The Chiefs have won five straight, but their offense has yet to consistently take flight.
Save for their 41-point outburst on Sunday Night Football against the rival Raiders, Kansas City has failed to score 21 offensive points in five of its last six games. The Chiefs finished with 22 points on a windy night against the Broncos last weekend thanks to a Daniel Sorensen pick-six, icing a low-scoring affair and helping the Chiefs create some breathing room in the AFC West standings.
Patrick Mahomes has been forced to answer questions about the Chiefs' offensive struggles all season long, and this week was no different. It didn't help that NBC's cameras caught him exchanging words of frustration with offensive coordinator Eric Bieniemy after a drive stalled in the fourth quarter.
Mahomes explained that exchange Wednesday, providing reasoning related to a strange false start penalty drawn by Mahomes.
"Yeah I mean I still don't know why I got called for the false start, so I'll try to figure out that, so I'll try not to do that again," Mahomes said, via the Kansas City Star. "I thought it was pretty common with what I usually do on hard counts, but he called it so got to try to not do it again. We kind of got put into a situation where we tried to get into field goal range to get another field goal and we didn't get there. It was not executing the way we want to. We kind of drove it a little bit and kind of like the rest of the game, we didn't find a way to put points on the board."

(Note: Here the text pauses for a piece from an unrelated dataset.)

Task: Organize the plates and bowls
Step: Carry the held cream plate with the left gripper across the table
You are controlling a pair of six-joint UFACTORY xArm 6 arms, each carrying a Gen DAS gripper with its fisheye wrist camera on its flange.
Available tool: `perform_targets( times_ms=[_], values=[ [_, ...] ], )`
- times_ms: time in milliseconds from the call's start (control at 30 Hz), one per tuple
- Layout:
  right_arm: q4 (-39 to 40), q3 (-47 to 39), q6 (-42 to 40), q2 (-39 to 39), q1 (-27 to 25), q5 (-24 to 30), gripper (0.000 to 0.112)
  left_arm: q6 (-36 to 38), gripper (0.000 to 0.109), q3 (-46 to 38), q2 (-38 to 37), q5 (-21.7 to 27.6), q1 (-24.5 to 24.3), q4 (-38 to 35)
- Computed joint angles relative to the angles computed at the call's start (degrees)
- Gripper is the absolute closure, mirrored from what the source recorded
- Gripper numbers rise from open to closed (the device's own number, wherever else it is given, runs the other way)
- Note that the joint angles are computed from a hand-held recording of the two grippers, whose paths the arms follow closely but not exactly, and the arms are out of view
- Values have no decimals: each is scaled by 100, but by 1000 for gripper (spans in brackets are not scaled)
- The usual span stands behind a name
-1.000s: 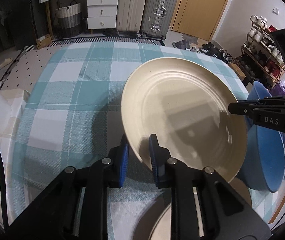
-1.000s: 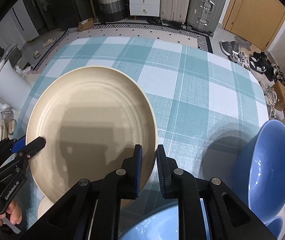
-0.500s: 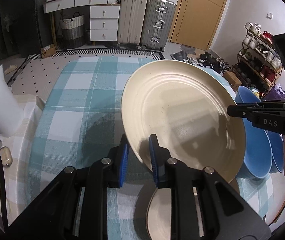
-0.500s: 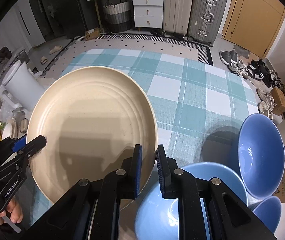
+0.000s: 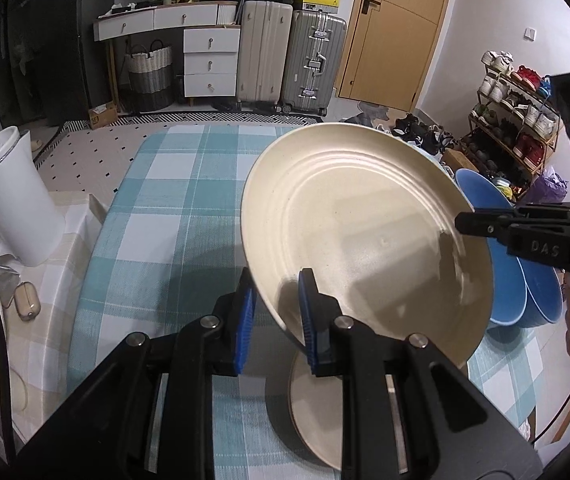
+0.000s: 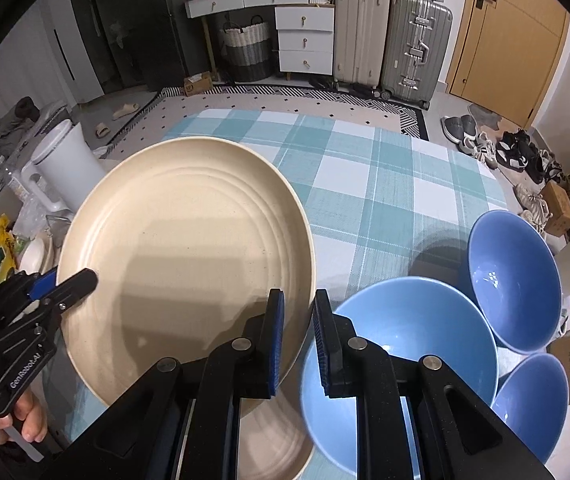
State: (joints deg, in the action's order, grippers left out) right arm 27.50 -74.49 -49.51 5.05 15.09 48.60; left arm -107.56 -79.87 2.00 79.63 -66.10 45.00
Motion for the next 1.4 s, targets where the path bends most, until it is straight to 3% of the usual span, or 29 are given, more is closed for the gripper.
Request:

Kansas City won the game despite finishing with just 267 yards of total offense, including 178 through the air. Mahomes threw yet another interception -- his 12th of the season -- and finished with a passer rating of 57.3, far off the mark that once saw him earn NFL MVP honors in 2018.
It was more of the same for Mahomes, who hasn't been as sharp in 2021. The Chiefs haven't gone on a winning streak because their offense suddenly rediscovered its magic of recent years; instead, it's been their defensive turnaround that has helped them bounce back from a slow start.
Mahomes, meanwhile, has been left to work with Bieniemy on figuring out how to unlock their once-explosive attack. The work has become exasperating at times, leading to Sunday night's display of annoyance.
"Yeah, it was kind of a little mix-up of the play that we wanted to call in that situation," Mahomes said. "And then I, like you said, both of us love it. I think that's the biggest thing: Both of us love being out there playing this sport, being part of the Kansas City Chiefs, and we both were just frustrated more with the game than we were with each other. And so obviously, we got a little frustration there.
"But we talked it out right after and I mean, I love that dude. He loves me and we'll keep rolling."
Keeping it rolling includes continuing to take shots and be aggressive, even if it doesn't help Mahomes' interception total. He's said he'll try to limit giveaways going forward, but not to the point where he'll change the way he plays to avoid turnovers.
Andy Reid has taken a similar stance on the matter, opting to continue with what has proven to work in the past. Eventually, they believe, it'll sort itself out.
If the Chiefs were in a worse spot in the standings, more drastic changes would be necessary. At 8-4, such adjustments aren't necessary, at least not right now.
A few fewer errors in the form of penalties and turnovers should make these questions go away. The Chiefs hope that becomes reality sooner rather than later, so they can instead spend their time focusing on keeping the Chargers from catching them in the standings, not on keeping the ball out of defenders' hands.